Notes and Editorial Reviews
The three numbered works were posthumously published as "Sonatinas" due to their simple form, but Schubert gave these concise pieces a full sonata's measure of narrative power, character, and variety. His distinctive springing rhythms, unmatched melodic gifts, and penchant for sudden shifts of mood all combine so there is little need to notice or lament the absence of greater length or the intricacies of sonata form. The more ambitious Sonata in A Major, published posthumously as a "Duo," hews more closely to true sonata form but again, the vigor and variety of discourse within the movements is not really due to how the music is organized.
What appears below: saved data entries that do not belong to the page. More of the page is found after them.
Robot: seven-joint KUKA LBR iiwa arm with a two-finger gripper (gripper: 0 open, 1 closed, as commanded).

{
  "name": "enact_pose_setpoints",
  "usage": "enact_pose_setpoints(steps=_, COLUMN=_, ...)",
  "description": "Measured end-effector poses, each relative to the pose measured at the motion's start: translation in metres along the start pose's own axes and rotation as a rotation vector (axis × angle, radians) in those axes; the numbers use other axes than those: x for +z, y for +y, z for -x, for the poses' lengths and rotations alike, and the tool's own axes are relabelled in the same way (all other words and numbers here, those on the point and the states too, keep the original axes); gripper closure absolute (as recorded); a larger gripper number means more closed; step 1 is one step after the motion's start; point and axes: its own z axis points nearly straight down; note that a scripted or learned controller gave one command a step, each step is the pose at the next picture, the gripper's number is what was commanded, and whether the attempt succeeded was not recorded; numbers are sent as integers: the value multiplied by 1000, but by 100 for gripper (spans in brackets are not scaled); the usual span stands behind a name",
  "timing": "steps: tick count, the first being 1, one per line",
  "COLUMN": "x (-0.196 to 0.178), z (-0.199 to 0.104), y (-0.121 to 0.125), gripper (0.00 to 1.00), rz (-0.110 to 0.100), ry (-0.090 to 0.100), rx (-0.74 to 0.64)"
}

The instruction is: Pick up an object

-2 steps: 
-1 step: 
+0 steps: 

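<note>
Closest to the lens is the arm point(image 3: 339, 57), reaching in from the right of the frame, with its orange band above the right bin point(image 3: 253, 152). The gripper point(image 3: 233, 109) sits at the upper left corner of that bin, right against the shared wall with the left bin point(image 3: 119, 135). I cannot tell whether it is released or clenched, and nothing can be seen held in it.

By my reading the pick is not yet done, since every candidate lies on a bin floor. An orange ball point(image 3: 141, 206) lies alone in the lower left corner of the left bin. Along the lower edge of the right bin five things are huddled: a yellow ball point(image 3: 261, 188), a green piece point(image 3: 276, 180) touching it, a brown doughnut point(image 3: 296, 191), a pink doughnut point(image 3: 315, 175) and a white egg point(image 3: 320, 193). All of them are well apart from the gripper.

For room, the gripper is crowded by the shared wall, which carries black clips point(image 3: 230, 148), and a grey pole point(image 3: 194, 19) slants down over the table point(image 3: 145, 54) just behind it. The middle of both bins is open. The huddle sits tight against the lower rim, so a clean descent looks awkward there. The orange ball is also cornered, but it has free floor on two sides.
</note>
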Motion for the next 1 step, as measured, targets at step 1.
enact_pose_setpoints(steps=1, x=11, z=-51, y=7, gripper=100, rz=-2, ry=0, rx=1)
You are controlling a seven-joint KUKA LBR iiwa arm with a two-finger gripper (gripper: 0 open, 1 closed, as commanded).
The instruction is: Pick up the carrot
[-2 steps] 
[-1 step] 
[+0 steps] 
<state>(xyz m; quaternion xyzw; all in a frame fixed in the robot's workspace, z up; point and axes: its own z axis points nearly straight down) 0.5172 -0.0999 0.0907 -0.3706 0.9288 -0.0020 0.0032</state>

This gives the performing duo some genuine interpretive options.
One way to succeed is to make pointed comment on how truly odd some of this writing really is. The Gidon Kremer recordings for DG (15:6, 17:3) play up the mercurial shifts of mood and expression and the obsessiveness of the rhythms, to sometimes disturbing effect; and Fabio Biondi took a similar approach on Opus 111 (19:3), perhaps to even more compelling ends. Another way is to place the emphasis on ardent, yet soft-spoken lyricism; the heartbreakingly beautiful old Arthur Grumiaux recording is a paradigm. Still another, and probably the most reliable, is to play it cleanly and musically with some attention paid to all the features of the music, including the need for beauty of tone. Among the recordings I have reviewed, that is the approach of Jamie Laredo on Dorian (14:5), Ana Chumachenco on Ondine (14:4), Raphael Oleg on Denon (17:2), and, for the most part (my reservation relates to the violinist's edgy tone), Szymon Goldberg on Decca (24:6).
That is also the approach taken in these fresh-faced, pleasing performances. One consistent feature worthy of special comment is distinguished veteran Phillip Moll's exceptionally subtle exploration of details of decoration and rhythmic spring that some others have downplayed. The build-up of power and momentum in the Andante to the A-Minor Sonata is extremely well done, perhaps the best I have heard, and the trio to the Scherzo of the Sonata in A is unusually slow; perhaps Moll, an old hand at Schubert lieder, was thinking of the Erlkönig. Apart from that, no one element is highlighted enough to be worthy of special mention, but important ones are given their due. Löwenstein, a young Berliner (born 1975) who studied with Zakhar Bron, Viktor Tretyakov, and Dorothy DeLay, has a pleasing if somewhat generic tone, an energetic bow arm, and a nice way of phrasing that avoids the exaggerated and the epic while paying attention to the moments of real strength. Unremarkable, perhaps, but discerning on the part of both artists. The sound, the product of German Radio Berlin, is pleasant enough but has a slight glare to the piano.